Once in the hospital, it became evident how many people knew about Nesla’s history, in spite of the efforts the Hinojosas had done to conceal it.

Ain’t that the girl from that satanic cult?

Wasn’t her mother her sister, too?

I heard they used to tie up the girls and let the boys have their way with them.

At another time, or even maybe in another life, Sandra would have gone after each and every person that made a comment and would’ve given them a piece of her mind, taught them not to mess with her daughter. But this time, she didn’t have that luxury, her thirteen-year-old had just attempted suicide, and saving her life was all that mattered.

One thing that she did do in that waiting room, however, was call the school. Part of what Carmenza had told her, was that some girls had been taunting Nesla, telling her that she was a witch, because of having been born into what had at that point become the urban legend of a cult in a little town of South Texas—a horrible childhood for which she wasn’t responsible on the least. It was then that Nesla decided to change her wardrobe and her hair, and start doing her make-up. What she had done as a way to show them she didn’t care, became proof to her tormentors. Not only was she a witch, a Satan worshiper, but her evil black cat was probably helping her, too.

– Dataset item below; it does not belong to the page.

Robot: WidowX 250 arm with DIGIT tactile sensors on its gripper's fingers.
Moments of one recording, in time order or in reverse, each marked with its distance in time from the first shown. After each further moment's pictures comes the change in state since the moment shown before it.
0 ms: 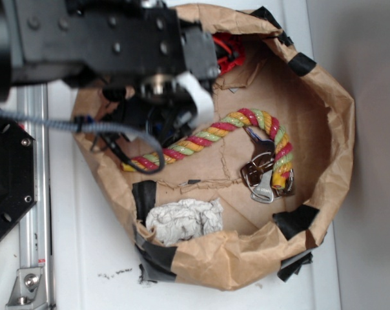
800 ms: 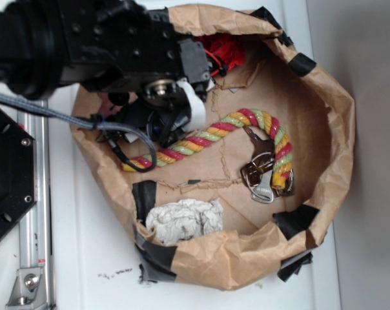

That’s when they got the idea to take Whiskers from her basket, bring her to the woods, and throw rocks at her until she died.

When Sandra learned of that, her heart ached for her daughter. She longed for a friend and companion, and that’s what Whiskers was for her. Whiskers! Even the name was harmless for God’s sake! And Sandra knew that with Whiskers, whatever little hope she had of seeing her daughter smile again, had died.